Роберт Хирш окинул его взглядом:
— Выключить этого болтуна?
— Выключи, Роберт. Когда он так бодро строчит, словно из пулемета, долго не выдержишь. Знаете, почему войны будут всегда?
— Потому что наша память — романтический обманщик, — сказал я. — Она как сито: все ужасы проваливаются вниз, а на виду остаются одни приключения. Память всех превращает в героев. Всю правду о войне знают одни погибшие, ведь только они прошли ее до конца. Но они навсегда умолкли.
Равич покачал головой.
— Чужой боли не чувствуешь, — сказал он. — Вот в чем дело. И своей смерти тоже. А кто остался в живых, тот моментально забывает обо всем остальном. Мы все законченные эгоисты и дальше своей собственной шкуры ничего не чуем. Вы же знаете, как было в лагере: скорбь об умерших не мешала нам проглотить свой кусок, раз уж его удавалось урвать. — Он поднял стакан. — А то как бы мы пили коньяк, пока этот боров в телевизоре разглагольствовал о погибших, как о свином карбонаде?

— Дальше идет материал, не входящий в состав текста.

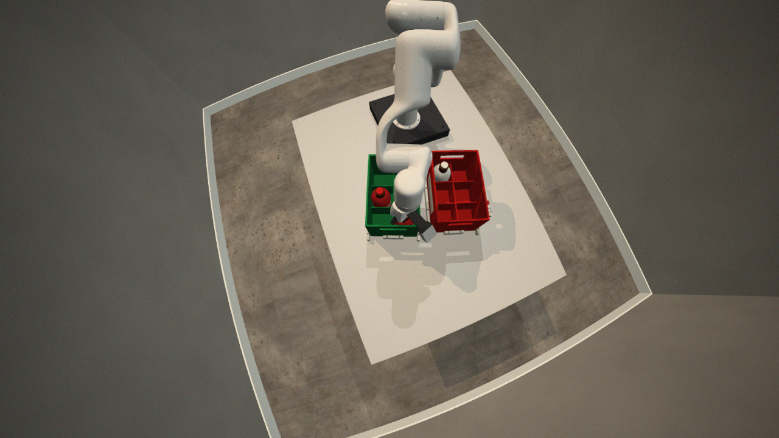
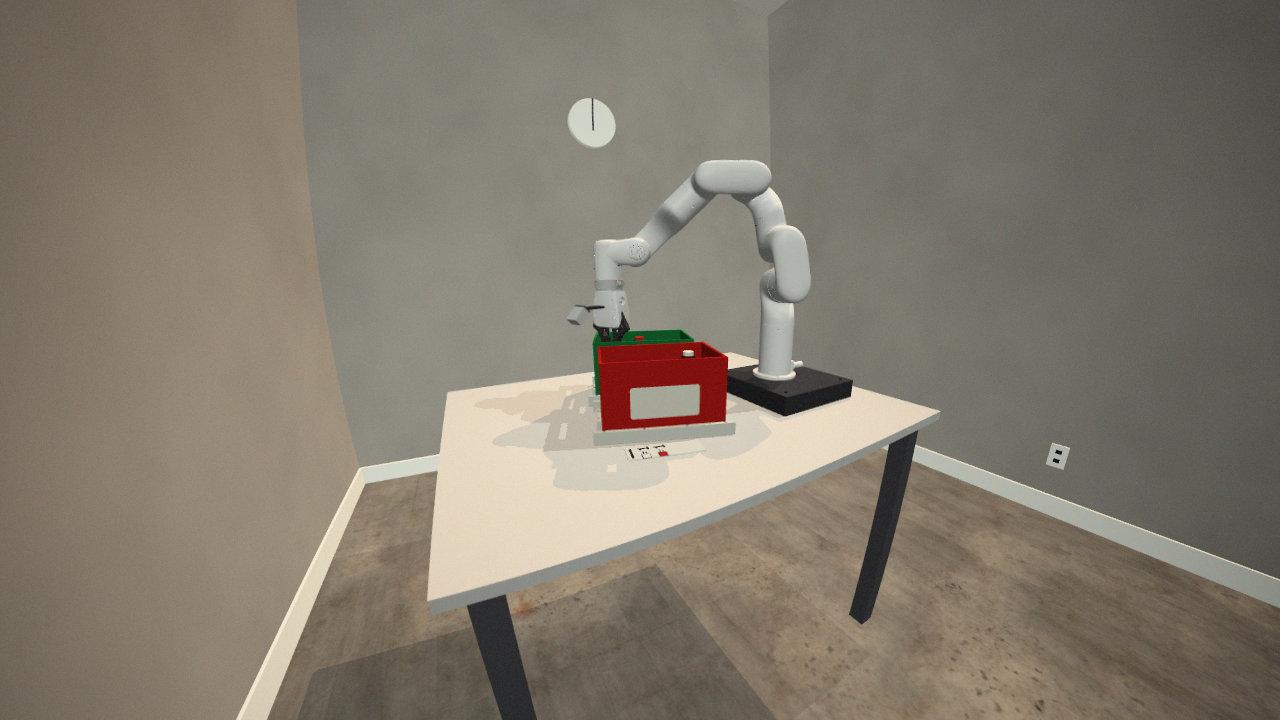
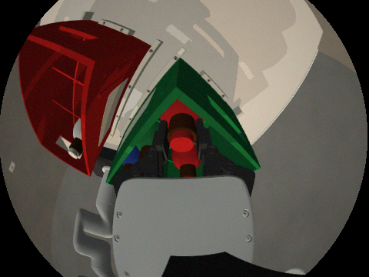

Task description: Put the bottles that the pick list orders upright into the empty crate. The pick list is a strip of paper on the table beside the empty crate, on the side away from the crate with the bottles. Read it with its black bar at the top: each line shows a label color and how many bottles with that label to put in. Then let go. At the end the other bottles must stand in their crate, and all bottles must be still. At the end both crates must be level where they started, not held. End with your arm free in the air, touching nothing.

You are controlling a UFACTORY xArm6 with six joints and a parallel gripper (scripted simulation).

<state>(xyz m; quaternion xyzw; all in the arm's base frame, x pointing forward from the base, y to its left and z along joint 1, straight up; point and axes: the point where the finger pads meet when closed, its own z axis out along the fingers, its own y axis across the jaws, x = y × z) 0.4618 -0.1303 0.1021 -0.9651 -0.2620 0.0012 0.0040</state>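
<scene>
Right now my hand is 80 mm past the green bottle, 20 mm to the right of it and 70 mm above it. Also, from my hand: red crate: 60 mm behind, 210 mm to the left, 70 mm below; blue bottle: 170 mm behind, 50 mm to the left, 70 mm below; green crate: 100 mm behind, 20 mm to the right, 70 mm below.
</scene>
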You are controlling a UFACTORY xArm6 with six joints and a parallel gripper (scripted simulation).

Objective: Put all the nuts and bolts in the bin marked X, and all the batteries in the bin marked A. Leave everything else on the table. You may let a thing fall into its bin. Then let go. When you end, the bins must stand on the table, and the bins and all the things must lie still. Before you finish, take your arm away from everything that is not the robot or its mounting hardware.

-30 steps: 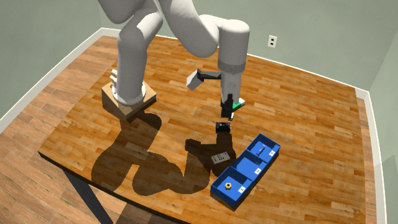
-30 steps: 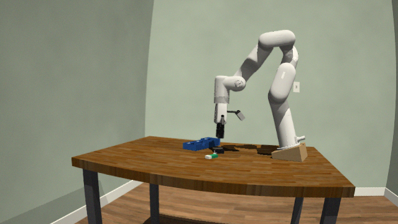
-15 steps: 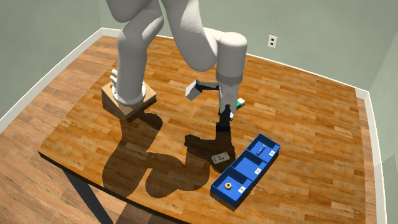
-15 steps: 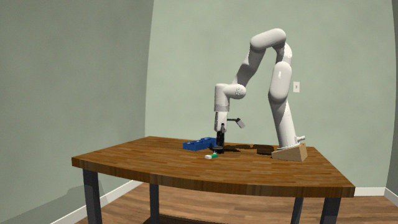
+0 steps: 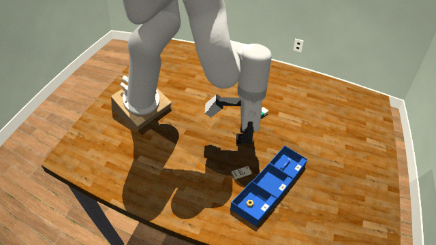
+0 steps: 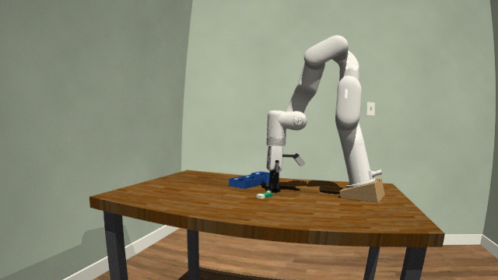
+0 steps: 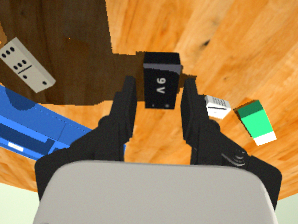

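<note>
Now: the black block battery 3 cm below my hand and 1 cm ahead of it. Also, from my hand: white eraser 13 cm to the left, 3 cm below; then white domino 11 cm to the right, 4 cm ahead, 3 cm below; then grey piece 6 cm to the left, 3 cm below.
</note>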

— Нет, — сказал Хирш, — не смогли бы. А смогли бы мы вообще жить?
За окном женщина в темно-синей блузке отвесила оплеуху мальчику лет четырех. Мальчик вырвался и что есть силы пнул мать по голени. Потом отбежал немного, чтобы мать не смогла его поймать, и начал корчить рожи. Наконец они затерялись в толпе горделиво шествующих бухгалтеров.